Unglazed AE Tile plaque showing monks. About 6" long. |
Somehow, the Arts and Crafts movement of the late nineteenth and early twentieth centuries was deeply suffused with a dose of fascination with the Gothic--really, a fascination with the visual style of the late middle ages. William Morris in the UK and the Roycrofters of upstate New York both engaged in craft printing in a kind of conscious Gothic mode. The Pembroke Press of Chicago, in 1925, produced a handful of limited edition books, and marketed them in bindings that used authentic medieval manuscript leaves.
Manuscript binding: Queen Ysabeau (Pembroke Press, 1925) |
Weller Dickensware Mug, ca. 1905 |
A more consistent Arts and Crafts effect is produced by the striking Weller Dickensware mug seen in my second picture, also made in Zanesville, probably around 1905. Weller hasn't quite yet gotten the Arts and Craft street cred of Grueby or some other concerns, probably because they used some mass production methods, but they put out some very attractive Arts and Crafts wares, I think. The Dickensware line has hand incised designs and hand-applied slip decoration, as here: the body of the mug is moulded, but a real artist has been at work.
But as both examples show, part of the American Arts and Crafts vision of the Gothic involved a strong link between monks and beer.
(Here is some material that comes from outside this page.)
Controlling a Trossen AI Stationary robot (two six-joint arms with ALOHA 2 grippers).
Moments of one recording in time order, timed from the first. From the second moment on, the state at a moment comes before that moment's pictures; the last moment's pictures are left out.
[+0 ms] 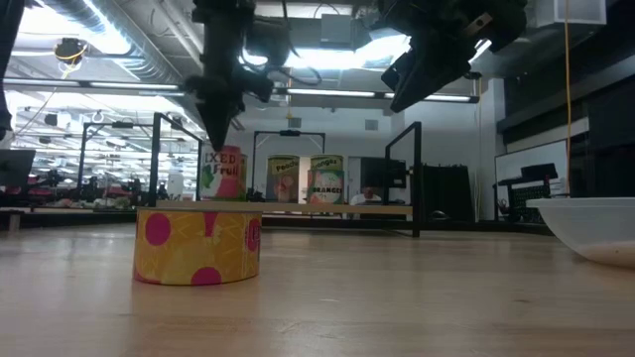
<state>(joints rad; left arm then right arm) 0.43 1.66 1.41 -1.19 -0.15 0.32 0.00 1.46 1.06 -0.50 -0.20 -0.18</state>
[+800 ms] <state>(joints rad) 0.43 1.68 1.41 -1.18 -0.15 0.32 0.00 1.46 1.06 -0.50 -0.20 -0.19</state>
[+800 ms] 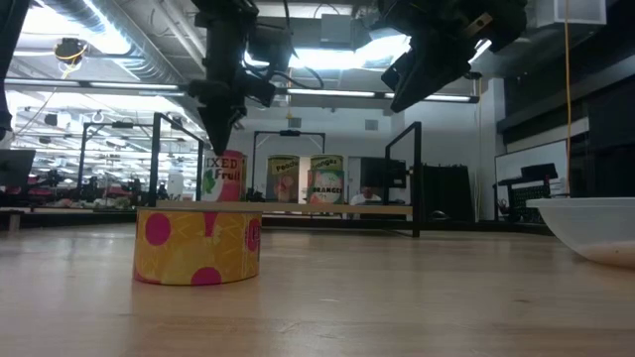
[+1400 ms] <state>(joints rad) 0.39 1.68 1.41 -1.19 -0.25 0.30 0.00 1.46 1.06 -0.50 -0.20 -0.19</state>
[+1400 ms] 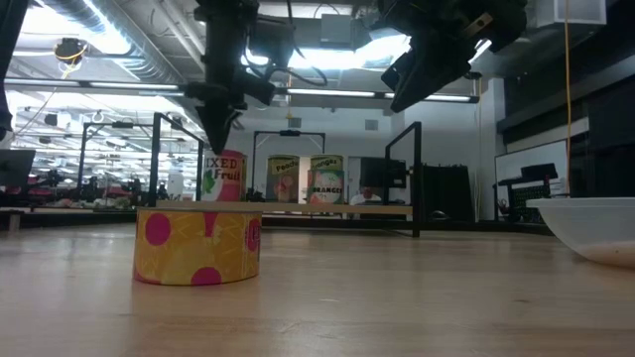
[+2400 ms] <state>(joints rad) -0.04 1.65 1.66 -1.08 0.04 -0.41 0.01 1.47 1.06 -0.50 -0.20 -0.19</state>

Much of the modern appeal of Belgian beer, presumably, links up somehow to the famous Belgian monastic breweries, but I am not entirely sure just how the linkage worked in these Zanesville-produced examples. A topic for further research, perhaps.
As a part time home-brewer, maybe I should just keep these items in my collection. Certainly, I suppose I should really make the effort at some point to drink a beer from the Weller mug that shows a monk drinking beer from a mug. Or find a monk to drink from it.